WHAT TO DO: Here are the records. Write out exactly the lines between the one holding "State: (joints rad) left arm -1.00" and the one holding "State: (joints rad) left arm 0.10", inclusive.

INPUT RECORDS:
-.-.-
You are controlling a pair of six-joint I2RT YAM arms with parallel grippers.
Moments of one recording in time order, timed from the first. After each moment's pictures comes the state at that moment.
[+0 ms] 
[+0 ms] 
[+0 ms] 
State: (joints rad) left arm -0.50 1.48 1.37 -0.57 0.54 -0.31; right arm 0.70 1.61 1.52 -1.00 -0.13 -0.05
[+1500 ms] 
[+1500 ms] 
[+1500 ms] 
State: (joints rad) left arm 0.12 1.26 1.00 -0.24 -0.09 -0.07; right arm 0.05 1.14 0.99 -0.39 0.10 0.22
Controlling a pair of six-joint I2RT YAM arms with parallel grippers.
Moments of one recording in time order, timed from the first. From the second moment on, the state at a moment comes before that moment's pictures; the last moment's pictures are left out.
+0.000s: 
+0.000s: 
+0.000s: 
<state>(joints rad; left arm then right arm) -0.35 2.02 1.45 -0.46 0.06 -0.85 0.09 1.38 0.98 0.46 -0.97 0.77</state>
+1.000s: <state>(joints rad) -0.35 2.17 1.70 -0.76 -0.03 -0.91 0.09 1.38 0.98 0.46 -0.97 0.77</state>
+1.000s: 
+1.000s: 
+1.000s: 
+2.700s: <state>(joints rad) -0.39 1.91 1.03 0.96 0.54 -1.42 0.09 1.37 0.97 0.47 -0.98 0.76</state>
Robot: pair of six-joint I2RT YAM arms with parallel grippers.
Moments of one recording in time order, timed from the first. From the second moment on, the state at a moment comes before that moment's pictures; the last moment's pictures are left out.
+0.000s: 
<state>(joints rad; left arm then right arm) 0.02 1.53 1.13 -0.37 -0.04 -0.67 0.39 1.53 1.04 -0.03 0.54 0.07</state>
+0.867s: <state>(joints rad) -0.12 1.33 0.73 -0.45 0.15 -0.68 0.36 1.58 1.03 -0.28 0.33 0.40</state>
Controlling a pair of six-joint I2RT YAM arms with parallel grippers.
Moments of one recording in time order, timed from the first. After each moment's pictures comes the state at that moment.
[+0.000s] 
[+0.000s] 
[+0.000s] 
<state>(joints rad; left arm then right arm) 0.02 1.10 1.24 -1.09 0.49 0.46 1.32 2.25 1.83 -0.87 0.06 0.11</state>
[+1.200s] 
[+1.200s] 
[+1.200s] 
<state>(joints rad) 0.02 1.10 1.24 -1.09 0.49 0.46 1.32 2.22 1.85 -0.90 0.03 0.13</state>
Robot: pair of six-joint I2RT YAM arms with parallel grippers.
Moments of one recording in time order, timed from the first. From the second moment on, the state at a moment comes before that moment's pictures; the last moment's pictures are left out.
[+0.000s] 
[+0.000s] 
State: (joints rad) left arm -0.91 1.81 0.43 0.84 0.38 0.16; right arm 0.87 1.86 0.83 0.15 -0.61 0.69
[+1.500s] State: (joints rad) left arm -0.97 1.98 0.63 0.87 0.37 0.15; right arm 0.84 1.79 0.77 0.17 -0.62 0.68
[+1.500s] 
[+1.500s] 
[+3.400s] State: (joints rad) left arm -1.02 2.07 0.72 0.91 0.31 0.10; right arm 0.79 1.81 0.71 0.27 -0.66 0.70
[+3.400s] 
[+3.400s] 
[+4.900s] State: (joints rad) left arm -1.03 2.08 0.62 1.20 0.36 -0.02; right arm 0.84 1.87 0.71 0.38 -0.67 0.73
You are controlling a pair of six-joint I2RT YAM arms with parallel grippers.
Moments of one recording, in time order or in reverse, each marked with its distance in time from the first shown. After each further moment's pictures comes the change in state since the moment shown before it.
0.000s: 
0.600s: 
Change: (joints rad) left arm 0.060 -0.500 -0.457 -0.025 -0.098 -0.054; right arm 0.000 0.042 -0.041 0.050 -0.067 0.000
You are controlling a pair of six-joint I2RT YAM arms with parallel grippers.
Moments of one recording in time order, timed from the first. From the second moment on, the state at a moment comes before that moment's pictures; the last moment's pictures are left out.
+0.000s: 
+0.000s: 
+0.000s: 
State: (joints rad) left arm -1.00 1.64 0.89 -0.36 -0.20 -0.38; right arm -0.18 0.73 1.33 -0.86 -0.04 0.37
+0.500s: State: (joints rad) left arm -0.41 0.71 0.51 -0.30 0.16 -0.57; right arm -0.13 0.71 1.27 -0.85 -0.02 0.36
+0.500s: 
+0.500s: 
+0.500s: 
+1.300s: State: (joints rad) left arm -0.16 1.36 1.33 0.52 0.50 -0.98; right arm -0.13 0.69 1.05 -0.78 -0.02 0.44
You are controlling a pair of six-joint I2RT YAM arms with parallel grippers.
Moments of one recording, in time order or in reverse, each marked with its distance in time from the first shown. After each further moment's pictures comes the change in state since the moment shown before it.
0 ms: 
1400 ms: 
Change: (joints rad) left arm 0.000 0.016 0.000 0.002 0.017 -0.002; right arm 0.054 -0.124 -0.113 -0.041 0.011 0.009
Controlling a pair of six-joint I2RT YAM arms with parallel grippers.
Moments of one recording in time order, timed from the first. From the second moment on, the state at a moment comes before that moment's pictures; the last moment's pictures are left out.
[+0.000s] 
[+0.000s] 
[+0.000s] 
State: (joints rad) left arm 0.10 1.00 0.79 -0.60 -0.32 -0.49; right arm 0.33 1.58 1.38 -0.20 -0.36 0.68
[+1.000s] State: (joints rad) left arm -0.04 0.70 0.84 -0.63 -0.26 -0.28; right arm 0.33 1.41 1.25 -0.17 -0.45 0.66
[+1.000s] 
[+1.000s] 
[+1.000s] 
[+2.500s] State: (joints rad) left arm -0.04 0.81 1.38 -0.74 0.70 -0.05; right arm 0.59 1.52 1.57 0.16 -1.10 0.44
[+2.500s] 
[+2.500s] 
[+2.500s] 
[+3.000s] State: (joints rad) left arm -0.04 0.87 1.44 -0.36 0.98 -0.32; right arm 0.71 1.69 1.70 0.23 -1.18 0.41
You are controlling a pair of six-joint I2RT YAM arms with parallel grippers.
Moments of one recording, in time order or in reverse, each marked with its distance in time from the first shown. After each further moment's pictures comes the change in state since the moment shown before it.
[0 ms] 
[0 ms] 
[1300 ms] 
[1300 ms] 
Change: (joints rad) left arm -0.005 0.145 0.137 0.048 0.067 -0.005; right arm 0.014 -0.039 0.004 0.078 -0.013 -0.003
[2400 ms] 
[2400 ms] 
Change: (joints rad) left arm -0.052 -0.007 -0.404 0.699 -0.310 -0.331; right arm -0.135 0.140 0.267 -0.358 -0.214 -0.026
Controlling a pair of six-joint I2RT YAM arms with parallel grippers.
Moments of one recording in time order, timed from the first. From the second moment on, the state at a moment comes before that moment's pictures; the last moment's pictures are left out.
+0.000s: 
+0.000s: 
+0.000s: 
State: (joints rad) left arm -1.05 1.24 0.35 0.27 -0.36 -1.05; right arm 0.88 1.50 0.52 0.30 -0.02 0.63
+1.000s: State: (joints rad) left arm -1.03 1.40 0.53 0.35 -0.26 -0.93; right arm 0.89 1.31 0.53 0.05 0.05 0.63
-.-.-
RESPONSE BELOW:
State: (joints rad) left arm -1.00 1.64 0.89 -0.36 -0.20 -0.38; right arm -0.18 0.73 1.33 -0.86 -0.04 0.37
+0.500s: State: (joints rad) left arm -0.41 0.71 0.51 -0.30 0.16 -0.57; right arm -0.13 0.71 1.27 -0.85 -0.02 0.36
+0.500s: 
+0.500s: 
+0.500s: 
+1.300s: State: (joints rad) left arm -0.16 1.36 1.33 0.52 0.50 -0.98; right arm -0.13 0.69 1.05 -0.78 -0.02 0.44
You are controlling a pair of six-joint I2RT YAM arms with parallel grippers.
Moments of one recording, in time order or in reverse, each marked with its distance in time from the first shown. After each further moment's pictures comes the change in state since the moment shown before it.
0 ms: 
1400 ms: 
Change: (joints rad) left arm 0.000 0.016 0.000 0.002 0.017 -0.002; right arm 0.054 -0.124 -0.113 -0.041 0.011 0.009
Controlling a pair of six-joint I2RT YAM arms with parallel grippers.
Moments of one recording in time order, timed from the first. From the second moment on, the state at a moment comes before that moment's pictures; the last moment's pictures are left out.
[+0.000s] 
[+0.000s] 
[+0.000s] 
State: (joints rad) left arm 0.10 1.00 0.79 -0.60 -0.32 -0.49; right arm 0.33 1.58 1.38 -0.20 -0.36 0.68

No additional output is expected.